Barry Smith: Irrelativity
Aspen, CO, Colorado
I’m in the yard cleaning up under the big willow tree when I hear a noise – a horrifying, primal noise, one that chills me to my very core. I jettison my armload of gathered branches and drop into a crouch. My body goes into fight-or-flight mode; my heart rate increases, my sight sharpens, my bloodstream floods with adrenaline.
Unconsciously I call out, “What!? It wasn’t me! I wasn’t doing anything.”
Then I hear the sound again.
Knock, knock, knock, knock.
Oh, it’s just my wife, Christina, trying to get my attention by knocking on the kitchen window.
There are things that are lodged so deep inside of me that they’ll never be purged. The sound of someone knocking on a kitchen window is one of them. It will forever cause me to panic.
Let me back up a little bit – or maybe a lot.
My grandparents built their house in Shelby, Miss., in the early 1950s. They constructed their quaint, little three-bedroom house with real indoor plumbing, a luxury that neither of them had grown up with. The window above the sink overlooked the backyard, and for the next 40 years, my grandmother, Nannie, would stand at that sink, cooking, cleaning, canning, shelling, shucking, etc., while also monitoring a yard full of playing kids. Years before I came onto the scene, Nannie had already perfected “The Knock.”
The Knock is what Nannie used in lieu of more sophisticated technology, like an intercom system or texting or a bullhorn. No need for such fancy devices to send a simple message, a message that was always the same: “Stop what you’re doing right now!”

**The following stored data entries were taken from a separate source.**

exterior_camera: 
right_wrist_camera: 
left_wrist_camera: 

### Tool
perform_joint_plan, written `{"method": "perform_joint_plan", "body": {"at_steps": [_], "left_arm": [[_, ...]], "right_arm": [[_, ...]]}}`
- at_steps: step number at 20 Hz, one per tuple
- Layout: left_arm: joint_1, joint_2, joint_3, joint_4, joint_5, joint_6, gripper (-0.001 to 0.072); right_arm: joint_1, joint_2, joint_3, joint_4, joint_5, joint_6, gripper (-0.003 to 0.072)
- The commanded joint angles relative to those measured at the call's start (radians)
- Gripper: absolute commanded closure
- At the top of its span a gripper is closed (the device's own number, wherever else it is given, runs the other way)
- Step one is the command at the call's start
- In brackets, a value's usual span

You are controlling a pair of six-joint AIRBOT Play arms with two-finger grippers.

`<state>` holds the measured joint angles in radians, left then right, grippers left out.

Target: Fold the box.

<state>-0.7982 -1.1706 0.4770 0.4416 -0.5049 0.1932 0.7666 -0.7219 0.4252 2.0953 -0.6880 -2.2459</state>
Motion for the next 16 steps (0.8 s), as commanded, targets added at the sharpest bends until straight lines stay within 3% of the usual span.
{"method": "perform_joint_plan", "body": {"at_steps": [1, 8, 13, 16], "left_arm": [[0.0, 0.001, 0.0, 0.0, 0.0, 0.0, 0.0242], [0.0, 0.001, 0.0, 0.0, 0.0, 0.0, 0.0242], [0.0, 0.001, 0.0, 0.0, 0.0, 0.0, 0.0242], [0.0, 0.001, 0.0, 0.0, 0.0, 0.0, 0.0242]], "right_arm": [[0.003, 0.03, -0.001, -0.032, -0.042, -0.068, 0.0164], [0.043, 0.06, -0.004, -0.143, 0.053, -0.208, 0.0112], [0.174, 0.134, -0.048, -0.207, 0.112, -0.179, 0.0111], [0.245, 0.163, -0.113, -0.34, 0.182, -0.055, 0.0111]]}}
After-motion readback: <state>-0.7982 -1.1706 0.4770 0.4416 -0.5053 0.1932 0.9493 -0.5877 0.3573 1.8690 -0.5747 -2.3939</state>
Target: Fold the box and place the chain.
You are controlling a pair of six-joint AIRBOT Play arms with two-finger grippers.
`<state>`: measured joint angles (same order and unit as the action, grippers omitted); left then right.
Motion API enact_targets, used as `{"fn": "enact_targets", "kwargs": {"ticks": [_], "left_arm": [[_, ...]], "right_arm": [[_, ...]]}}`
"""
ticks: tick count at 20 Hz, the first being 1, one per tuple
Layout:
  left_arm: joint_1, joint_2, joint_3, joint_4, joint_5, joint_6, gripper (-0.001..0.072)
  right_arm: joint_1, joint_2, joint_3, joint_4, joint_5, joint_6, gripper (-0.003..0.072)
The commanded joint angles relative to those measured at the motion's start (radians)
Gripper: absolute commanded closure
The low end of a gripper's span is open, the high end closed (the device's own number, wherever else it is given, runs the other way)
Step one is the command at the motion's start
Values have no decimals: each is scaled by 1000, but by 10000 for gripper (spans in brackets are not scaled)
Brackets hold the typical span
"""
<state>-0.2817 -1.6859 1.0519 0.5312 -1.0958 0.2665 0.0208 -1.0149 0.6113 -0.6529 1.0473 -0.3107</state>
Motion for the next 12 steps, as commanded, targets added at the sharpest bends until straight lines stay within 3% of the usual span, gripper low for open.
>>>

Here’s a good example: Me, my younger brother and my cousin are in the backyard playing on the “swing,” which is what we call the piece of rope tied to a branch of the pecan tree. It occurs to me that it would be fun to use the person on the swing as a moving target – give them a big push and start throwing dirt clods at them. Hey, it’s Mississippi in the ’70s. Dirt-clod throwing was our Internet.
I scoop up a dirt clod and wind up for the pitch, but just as it’s about to leave my hand and zip toward my pendulating brother’s head …
Knock! Knock! Knock! Knock!
Four knocks in quick succession from inside the kitchen window. A sound I already know all too well. Chilling.
“What!? It wasn’t me! I wasn’t doing anything.”
The clod falls from my hand as if smacked out telekinetically, and I begin intently examining the pecan tree’s trunk. Because anybody who’s examining bark as closely as I am could in no way be guilty of wrongdoing.
The Knock was the backyard playtime equivalent of the buzzer on a game of Operation. You touch the sides, you get The Knock. And even though you know it’s about to happen, it never fails to make you jump. And sure, you can pretend all you want – pretend that you didn’t know what you were doing was wrong, pretend that The Knock was meant for someone else, pretend (as if!) that you didn’t even hear The Knock, but you’re not fooling anyone. You always knew exactly for whom The Knock tolls.
There were certain activities that were guaranteed to get you The Knock. Throwing things at each other. Throwing things to each other in a way that was really throwing things at each other. Most variations of roughhousing. Shooting the BB gun at live birds was OK. Shooting the BB gun at paper cutouts of birds placed atop a cousin’s head was, for some reason, not OK.
I was the oldest grandchild, and therefore capable of the most wrongdoing, so I got the brunt of The Knock. That’s why I’ll never fully be free from it. And I’m in no way trying to paint a picture of some constrained or abusive upbringing. Nannie’s backyard was a precious place to be a kid, and I happily spent much of my childhood there. But busted is busted. And The Knock has some real staying power.
“Why did you drop the sticks when I knocked on the window?” my wife asks me. “You looked like you were taking sniper fire. And why are you sweating so much?”
I assure her that it’s nothing.
“But,” I add. “The next time I’m outside the kitchen window and you want to get my attention, you might be better off throwing a dirt clod at me.”
Barry Smith’s column appears Mondays in The Aspen Times.